- Country: United States
- Language: English
- Genre: Short story

Publication
- Published in: New England Magazine
- Publication type: Literary magazine
- Publication date: October 1902

= The Treasure of Far Island =

1902 short story by Willa Cather

"The Treasure of Far Island" is a short story by Willa Cather. It was first published in New England Magazine in October 1902.

==Plot summary==
Douglass Burnham returns home in Empire City, Nebraska, after a fifteen-year hiatus. He is picked up from the train station by his father and his old friend Rhinehold. At home, his mother is cooking dinner. The next day, they go to a party with other locals, and he meets his old friend Margie; they talk about the old days. She admits she heard of one of his plays when she was in New York City once, and even walked past him on the streets but didn't say hello as he seemed busy. He begs her to go back to Far Island, a sandbar where they used to play as children. Despite her dislike of mosquitoes, they venture out and dig out an old 'treasure' they had buried in childhood.
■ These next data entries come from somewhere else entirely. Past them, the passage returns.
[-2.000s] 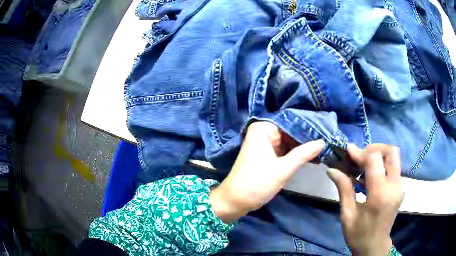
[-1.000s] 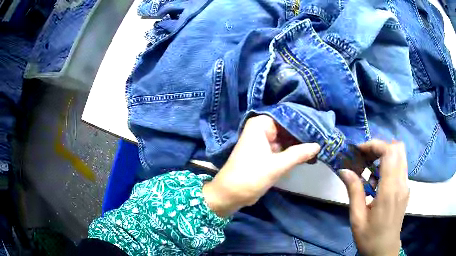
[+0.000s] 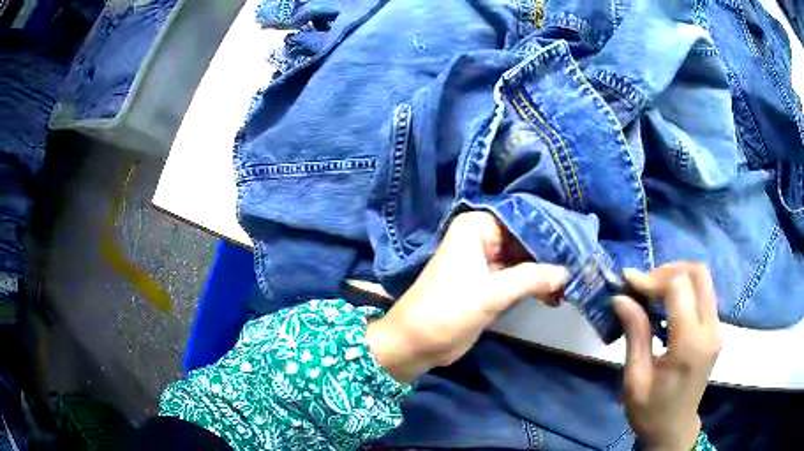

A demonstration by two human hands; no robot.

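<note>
A faded blue denim garment (image 3: pixel 326 132) lies in folds on the white table. My left hand (image 3: pixel 467 295) is at the front of the folds, its fingers inside a stitched denim band (image 3: pixel 564 242) and its thumb pressing on it. My right hand (image 3: pixel 670 343) is at the band's right end, thumb and forefinger closed on its dark, blurred tip. A small dark piece shows between the fingers of my right hand; whether it is a tool cannot be told.
The white table's edge (image 3: pixel 198 220) curves along the left and front. A blue bin (image 3: pixel 219 304) is below it. A pale tub (image 3: pixel 110 123) with denim stands at upper left. Grey floor with a yellow mark lies at left. More denim (image 3: pixel 494 405) hangs below the table edge.
The band's right end has been turned down and to the right between my hands. My right hand has closed on it. The whole view has shifted slightly.
</note>
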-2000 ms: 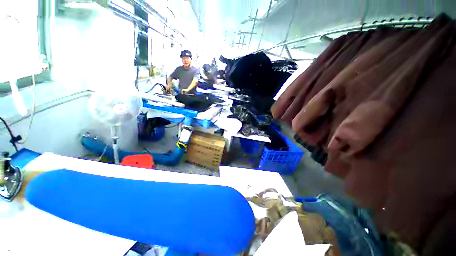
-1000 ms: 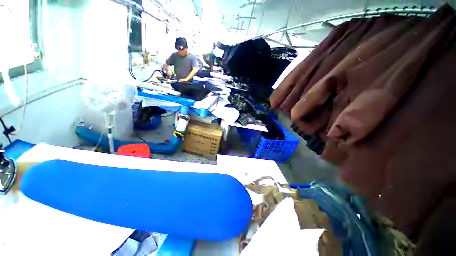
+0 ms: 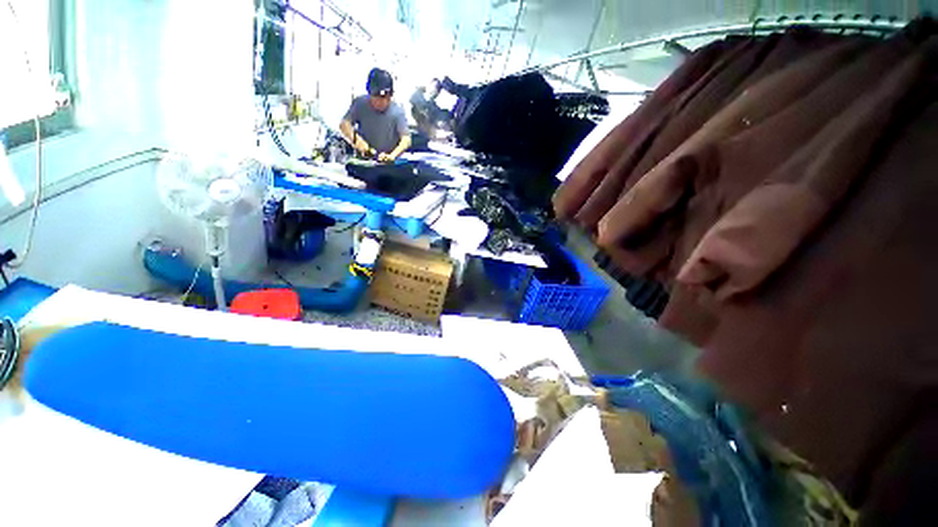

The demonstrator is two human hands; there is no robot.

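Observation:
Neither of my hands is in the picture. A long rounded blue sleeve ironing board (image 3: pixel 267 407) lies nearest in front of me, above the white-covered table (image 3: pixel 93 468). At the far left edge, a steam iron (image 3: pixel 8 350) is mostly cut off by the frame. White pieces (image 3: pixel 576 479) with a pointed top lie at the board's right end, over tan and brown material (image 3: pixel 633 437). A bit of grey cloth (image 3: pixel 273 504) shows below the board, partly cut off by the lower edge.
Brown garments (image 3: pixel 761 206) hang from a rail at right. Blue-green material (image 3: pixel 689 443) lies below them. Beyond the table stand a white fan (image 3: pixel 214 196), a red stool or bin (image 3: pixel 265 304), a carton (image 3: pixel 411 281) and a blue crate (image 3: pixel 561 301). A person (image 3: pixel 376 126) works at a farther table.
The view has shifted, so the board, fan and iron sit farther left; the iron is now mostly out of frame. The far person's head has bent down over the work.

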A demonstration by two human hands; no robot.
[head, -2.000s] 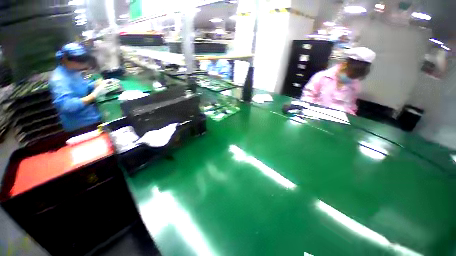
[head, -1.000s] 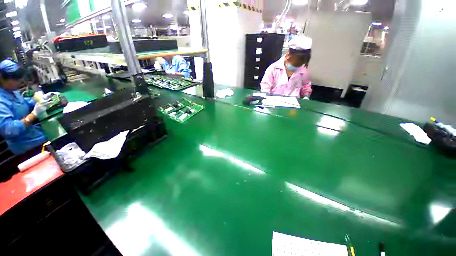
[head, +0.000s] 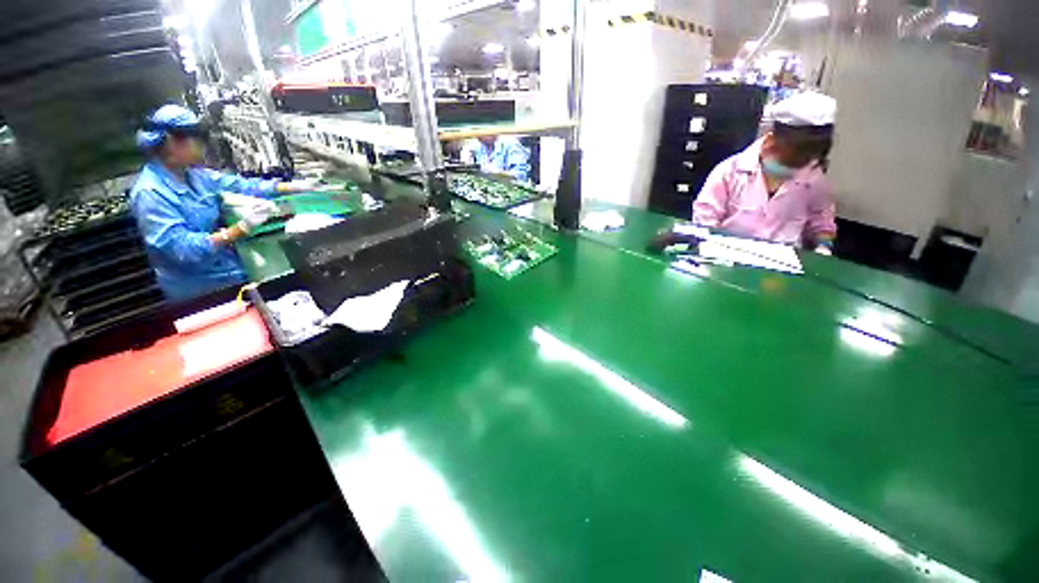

They reflect on the fantasy games they used to play, feeling that it is still real.

==Characters==
- Douglass Burnham, a playwright. He is from Empire City, Nebraska, and has been living in New York City for fifteen years. He has also been to Italy, particularly the Maremma.
- Mr Burnham, Douglass's father.
- Mrs Burnham, Douglass's mother.
- Rhinehold Birker, a childhood friend of Douglass and Margie's. He has always lived in Empire City, aside from his going to Arizona for treatment.
- Mrs Governor
- Margie Van Dyck, a childhood friend of Douglass's.
- Edith Grew, a woman who likes to announcing her engagements to men every so often.
- Temp, a childhood friend of Douglass and Margie's. He now lives in the Philippines.
- Bake, a childhood friend of Douglass and Margie's. He now has a cattle ranch in Wyoming.
- Mac, a childhood friend of Douglass and Margie's. He is now a government clerk in Washington, D.C.
- Jim, a childhood friend of Douglass and Margie's. He is now keeps his father's hardware store.
- Ned and Shorty, childhood friends of Douglass and Margie's. They died on a catboat on the Hudson River.
- Pagie

==Allusions to other works==
- The story starts with a quotation from a poem by Robert Louis Stevenson, whose novel Treasure Island led to the story's title.
- Greek mythology is mentioned throughout the story, with especial allusions to Anchises and Apollo, Helen of Troy, Arcadia, Ida, Thracia, Orpheus.
- The Bible is mentioned, namely with Eden.
- Children's literature is mentioned with Alice in Wonderland.
- More literature is mentioned with John Keats's May Day Ode, and William Shakespeare's play Romeo and Juliet, with the Montagues and the Capulets, and The Tempest, with Miranda.
- The discovery of the Venus de Milo is alluded to.
- Sinbad the Sailor is also mentioned.

==Allusions to actual history==
- Mary Tudor is said to have been fond of Calais.

==Literary significance and criticism==
- It has been suggested that the island in the story was a place on the Republican River where the Cather children liked to play. It is also mentioned in Chapter VII of The Hired Girls, in My Ántonia.